# Thread: Card game: number of combinations

1. ## Card game: number of combinations

In a card game an Ace = 4 points, king=3 points, queen=2 points and jack=1 point.
Now we have only 16 cards that have points to deal with(4A,4K,4Q,4J)
To reach 4 points, we have 5 ways: (0A+0K+0Q+4J),(0A+0K+1Q+2J),(0A+0K+2Q+0J),(0A+1K+0 Q+1J),(1A+0K+0Q+0J)
Or another example to reach 7 points we have 9 ways: (0A+0K+2Q+3J),(0A+0K+3Q+1J),(0A+1K+0Q+4J),(0A+1K+1 Q+2J),(0A+1K+2Q+0J),(0A+2K+0Q+1J),(1A+0K+0Q+3J),(1 A+0K+1Q+1J),(1A+1K+0Q+0J)

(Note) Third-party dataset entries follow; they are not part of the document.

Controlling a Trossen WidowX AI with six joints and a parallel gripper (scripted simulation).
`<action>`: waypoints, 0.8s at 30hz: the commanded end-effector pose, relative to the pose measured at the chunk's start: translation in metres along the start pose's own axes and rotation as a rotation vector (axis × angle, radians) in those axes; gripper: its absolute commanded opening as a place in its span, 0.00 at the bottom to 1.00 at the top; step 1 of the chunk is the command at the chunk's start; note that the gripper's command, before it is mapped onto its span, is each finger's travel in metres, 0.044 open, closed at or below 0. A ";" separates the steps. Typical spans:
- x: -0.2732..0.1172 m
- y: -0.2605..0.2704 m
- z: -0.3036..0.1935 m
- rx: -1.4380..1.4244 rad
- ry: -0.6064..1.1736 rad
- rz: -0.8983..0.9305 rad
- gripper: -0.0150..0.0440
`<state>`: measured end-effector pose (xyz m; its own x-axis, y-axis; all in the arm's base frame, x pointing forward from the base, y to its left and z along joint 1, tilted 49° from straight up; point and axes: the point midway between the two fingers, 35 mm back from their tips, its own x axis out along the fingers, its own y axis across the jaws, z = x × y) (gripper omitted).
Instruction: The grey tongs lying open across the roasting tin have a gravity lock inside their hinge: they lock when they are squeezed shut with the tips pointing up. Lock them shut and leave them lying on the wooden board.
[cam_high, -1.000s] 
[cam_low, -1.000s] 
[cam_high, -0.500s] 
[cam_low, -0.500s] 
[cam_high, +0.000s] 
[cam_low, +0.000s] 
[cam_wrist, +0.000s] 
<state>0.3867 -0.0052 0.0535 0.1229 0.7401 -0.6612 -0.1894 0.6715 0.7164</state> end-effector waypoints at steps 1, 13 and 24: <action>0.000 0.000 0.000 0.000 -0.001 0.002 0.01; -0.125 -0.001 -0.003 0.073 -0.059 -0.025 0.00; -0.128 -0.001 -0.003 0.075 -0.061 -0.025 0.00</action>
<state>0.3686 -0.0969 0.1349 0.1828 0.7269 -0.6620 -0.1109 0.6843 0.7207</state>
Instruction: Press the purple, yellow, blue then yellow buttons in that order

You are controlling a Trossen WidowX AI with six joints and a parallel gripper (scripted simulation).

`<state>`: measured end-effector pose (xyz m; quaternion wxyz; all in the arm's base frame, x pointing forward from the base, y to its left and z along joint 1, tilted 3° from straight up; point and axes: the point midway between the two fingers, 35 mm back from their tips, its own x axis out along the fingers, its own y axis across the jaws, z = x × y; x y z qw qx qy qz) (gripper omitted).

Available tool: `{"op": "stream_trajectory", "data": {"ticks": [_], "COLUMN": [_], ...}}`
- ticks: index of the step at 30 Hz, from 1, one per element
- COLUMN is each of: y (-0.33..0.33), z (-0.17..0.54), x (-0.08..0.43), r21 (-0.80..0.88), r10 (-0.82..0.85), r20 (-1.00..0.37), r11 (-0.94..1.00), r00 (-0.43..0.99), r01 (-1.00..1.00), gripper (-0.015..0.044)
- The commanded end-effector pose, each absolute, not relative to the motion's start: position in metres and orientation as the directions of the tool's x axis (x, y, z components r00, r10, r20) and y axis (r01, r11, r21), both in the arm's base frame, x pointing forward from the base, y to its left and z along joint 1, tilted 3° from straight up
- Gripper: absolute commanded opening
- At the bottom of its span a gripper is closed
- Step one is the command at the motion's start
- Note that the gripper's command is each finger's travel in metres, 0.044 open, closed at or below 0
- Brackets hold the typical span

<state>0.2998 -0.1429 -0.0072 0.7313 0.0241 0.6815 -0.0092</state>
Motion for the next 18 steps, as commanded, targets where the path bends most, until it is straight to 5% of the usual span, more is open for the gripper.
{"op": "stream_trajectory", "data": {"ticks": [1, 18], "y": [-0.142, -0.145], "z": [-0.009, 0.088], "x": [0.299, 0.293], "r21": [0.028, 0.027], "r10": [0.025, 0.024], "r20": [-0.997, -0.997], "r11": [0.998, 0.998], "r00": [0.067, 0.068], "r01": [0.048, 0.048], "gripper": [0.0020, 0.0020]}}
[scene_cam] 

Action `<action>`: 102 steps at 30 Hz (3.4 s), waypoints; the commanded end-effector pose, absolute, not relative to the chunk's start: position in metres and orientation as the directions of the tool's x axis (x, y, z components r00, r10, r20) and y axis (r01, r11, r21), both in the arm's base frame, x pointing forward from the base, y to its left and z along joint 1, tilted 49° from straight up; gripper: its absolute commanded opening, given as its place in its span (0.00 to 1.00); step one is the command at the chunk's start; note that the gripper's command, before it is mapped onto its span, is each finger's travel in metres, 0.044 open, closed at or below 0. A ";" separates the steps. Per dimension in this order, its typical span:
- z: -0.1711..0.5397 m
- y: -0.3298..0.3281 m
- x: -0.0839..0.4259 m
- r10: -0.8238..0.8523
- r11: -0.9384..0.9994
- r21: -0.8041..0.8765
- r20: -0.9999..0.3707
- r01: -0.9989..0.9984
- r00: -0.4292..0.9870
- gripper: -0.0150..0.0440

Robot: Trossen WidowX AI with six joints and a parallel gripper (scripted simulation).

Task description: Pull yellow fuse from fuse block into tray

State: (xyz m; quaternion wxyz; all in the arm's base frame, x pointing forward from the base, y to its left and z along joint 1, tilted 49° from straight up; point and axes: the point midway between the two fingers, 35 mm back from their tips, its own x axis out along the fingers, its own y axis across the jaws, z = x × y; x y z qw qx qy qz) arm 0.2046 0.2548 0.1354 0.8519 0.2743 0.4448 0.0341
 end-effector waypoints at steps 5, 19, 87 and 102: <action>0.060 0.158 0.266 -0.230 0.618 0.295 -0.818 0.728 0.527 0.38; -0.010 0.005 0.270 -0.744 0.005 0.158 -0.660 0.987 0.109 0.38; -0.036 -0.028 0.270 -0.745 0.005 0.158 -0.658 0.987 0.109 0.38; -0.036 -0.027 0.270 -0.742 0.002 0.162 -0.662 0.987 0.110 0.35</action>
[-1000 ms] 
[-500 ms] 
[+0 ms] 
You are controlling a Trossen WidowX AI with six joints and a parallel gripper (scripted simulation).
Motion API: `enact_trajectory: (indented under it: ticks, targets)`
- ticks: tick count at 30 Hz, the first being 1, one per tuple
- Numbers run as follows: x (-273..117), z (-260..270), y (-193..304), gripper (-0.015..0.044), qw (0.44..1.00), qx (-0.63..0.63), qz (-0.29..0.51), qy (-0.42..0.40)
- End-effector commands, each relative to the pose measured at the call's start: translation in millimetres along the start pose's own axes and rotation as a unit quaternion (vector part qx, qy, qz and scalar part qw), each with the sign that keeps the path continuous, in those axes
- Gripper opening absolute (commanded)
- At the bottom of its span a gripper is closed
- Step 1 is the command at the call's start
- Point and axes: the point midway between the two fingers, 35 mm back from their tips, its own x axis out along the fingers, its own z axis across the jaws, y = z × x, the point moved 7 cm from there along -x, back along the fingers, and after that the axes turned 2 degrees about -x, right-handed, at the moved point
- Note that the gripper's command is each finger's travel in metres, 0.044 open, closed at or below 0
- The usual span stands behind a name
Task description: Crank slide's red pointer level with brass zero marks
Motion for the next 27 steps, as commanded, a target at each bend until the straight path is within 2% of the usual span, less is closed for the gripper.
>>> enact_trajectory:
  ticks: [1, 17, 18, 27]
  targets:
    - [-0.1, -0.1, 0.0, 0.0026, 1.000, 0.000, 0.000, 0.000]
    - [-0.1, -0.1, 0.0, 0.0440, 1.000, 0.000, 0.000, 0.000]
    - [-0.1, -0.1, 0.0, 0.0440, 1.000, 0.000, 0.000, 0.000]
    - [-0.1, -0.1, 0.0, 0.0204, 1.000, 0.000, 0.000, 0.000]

How can I get a formula to find the number of ways to reach a specific point "n".

Regards.

2. ## Re: Card game: number of combinations

Originally Posted by billobillo
In a card game an Ace = 4 points, king=3 points, queen=2 points and jack=1 point.
Now we have only 16 cards that have points to deal with(4A,4K,4Q,4J)
To reach 4 points, we have 5 ways: (0A+0K+0Q+4J),(0A+0K+1Q+2J),(0A+0K+2Q+0J),(0A+1K+0 Q+1J),(1A+0K+0Q+0J)
Or another example to reach 7 points we have 9 ways: (0A+0K+2Q+3J),(0A+0K+3Q+1J),(0A+1K+0Q+4J),(0A+1K+1 Q+2J),(0A+1K+2Q+0J),(0A+2K+0Q+1J),(1A+0K+0Q+3J),(1 A+0K+1Q+1J),(1A+1K+0Q+0J)
If you expand $\prod\limits_{j = 1}^4 {\left( {\sum\limits_{k = 0}^4 {{x^{jk}}} } \right)}$ the coefficients of the $x$ terms answer your question. That is both $5x^4~\&~9x^7$ are in the expansion.
I use the CAS MathCad to eapand.
Here is WolframAlpha .

3. ## Re: Card game: number of combinations

Thank you for your time,nice solution, but is there a way to get the 5 or 9 without expanding the whole formula?
A combination formula for example?

4. ## Re: Card game: number of combinations

Originally Posted by billobillo
Is there a way to get the 5 or 9 without expanding the whole formula?
A combination formula for example?
In your OP you requested "How can I get a formula to find the number of ways to reach a specific point "n"."
That is what I did. So far as I know there is no formula for particular terms.
These problems are solved by generating functions.

5. ## Re: Card game: number of combinations

Well thanks again for your help, I was having a hard time for finding a solution, and your solution is so helpful.